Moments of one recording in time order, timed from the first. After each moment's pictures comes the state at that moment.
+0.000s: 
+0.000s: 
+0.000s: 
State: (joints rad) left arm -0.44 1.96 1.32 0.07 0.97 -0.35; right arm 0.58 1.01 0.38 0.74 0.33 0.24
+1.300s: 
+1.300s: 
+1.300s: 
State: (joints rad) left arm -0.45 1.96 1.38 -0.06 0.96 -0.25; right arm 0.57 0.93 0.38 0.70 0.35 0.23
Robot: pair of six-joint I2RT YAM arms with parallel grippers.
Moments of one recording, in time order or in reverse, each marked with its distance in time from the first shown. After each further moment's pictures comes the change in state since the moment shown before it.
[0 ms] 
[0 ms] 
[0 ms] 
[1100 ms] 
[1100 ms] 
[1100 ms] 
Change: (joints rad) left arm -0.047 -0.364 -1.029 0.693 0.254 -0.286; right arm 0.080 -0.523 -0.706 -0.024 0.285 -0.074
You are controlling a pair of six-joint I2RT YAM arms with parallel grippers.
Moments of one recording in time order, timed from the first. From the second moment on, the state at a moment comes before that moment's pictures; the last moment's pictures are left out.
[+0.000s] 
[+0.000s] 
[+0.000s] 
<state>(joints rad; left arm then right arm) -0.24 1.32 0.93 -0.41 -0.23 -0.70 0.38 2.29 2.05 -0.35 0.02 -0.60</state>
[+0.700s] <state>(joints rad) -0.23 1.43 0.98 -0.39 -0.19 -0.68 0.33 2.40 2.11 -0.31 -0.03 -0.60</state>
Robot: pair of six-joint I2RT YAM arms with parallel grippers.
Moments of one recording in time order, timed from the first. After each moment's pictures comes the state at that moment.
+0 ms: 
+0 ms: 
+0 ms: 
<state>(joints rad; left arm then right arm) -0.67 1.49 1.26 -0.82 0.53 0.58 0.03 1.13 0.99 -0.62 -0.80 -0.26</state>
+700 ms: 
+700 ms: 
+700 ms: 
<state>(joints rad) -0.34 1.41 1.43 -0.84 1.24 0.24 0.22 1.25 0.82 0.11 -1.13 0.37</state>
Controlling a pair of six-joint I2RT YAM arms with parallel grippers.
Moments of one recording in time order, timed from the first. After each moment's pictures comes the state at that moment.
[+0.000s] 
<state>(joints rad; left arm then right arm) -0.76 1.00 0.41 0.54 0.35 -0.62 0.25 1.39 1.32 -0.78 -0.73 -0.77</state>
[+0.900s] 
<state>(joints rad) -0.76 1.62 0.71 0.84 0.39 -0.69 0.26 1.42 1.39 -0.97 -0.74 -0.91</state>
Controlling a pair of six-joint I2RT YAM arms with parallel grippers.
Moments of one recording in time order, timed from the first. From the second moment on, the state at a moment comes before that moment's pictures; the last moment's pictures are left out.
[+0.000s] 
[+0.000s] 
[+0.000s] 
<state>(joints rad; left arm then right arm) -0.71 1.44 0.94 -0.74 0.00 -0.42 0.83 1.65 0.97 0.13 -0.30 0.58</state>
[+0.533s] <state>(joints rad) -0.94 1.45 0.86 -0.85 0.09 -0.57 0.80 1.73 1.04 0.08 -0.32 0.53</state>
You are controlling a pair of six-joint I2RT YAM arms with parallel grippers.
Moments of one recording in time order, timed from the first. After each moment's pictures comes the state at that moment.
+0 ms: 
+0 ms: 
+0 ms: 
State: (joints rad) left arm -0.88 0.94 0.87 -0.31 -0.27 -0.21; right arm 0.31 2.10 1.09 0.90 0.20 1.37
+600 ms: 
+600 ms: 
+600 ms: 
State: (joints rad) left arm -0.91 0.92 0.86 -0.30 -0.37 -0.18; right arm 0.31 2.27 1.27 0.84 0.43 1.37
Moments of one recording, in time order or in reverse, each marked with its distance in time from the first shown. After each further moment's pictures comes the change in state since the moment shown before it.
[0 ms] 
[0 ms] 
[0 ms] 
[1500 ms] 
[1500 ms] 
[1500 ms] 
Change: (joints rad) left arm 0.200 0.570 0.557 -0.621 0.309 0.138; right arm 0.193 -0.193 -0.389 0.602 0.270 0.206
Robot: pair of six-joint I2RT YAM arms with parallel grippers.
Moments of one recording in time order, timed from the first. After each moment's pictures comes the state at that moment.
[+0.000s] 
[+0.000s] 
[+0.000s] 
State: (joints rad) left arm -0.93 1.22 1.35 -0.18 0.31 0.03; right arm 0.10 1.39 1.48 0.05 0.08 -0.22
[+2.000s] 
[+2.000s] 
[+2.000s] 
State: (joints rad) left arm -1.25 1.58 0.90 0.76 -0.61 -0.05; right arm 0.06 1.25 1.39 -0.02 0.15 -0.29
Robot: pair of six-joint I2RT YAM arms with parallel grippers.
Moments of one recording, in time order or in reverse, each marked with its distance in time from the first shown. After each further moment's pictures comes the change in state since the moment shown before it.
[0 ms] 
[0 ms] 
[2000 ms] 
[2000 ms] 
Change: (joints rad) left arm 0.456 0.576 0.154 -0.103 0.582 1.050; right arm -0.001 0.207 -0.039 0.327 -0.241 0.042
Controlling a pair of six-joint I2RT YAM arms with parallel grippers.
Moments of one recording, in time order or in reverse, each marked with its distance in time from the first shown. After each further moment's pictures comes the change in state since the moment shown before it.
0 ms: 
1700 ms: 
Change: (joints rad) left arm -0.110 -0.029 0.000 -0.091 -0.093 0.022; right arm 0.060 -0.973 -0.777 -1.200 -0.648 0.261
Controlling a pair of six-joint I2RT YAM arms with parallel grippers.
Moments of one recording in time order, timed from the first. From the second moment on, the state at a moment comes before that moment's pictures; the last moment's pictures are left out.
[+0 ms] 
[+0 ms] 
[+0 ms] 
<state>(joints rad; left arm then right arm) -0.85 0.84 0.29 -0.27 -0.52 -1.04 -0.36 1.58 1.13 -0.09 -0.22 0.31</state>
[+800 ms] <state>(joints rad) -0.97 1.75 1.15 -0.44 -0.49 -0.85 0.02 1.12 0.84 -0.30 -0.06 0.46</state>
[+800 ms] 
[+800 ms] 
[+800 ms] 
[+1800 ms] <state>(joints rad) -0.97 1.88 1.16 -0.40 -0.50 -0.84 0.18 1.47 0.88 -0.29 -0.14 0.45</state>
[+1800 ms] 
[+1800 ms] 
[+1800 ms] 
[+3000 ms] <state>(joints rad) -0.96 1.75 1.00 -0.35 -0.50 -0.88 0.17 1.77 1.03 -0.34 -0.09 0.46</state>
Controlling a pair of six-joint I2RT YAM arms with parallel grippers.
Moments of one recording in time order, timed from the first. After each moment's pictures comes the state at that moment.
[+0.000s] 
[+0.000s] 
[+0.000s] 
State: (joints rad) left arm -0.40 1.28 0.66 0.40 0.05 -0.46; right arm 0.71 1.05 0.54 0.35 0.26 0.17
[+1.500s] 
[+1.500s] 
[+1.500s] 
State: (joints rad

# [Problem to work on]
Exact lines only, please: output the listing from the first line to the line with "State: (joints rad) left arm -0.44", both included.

# [Answer box]
Moments of one recording in time order, timed from the first. After each moment's pictures comes the state at that moment.
+0.000s: 
+0.000s: 
+0.000s: 
State: (joints rad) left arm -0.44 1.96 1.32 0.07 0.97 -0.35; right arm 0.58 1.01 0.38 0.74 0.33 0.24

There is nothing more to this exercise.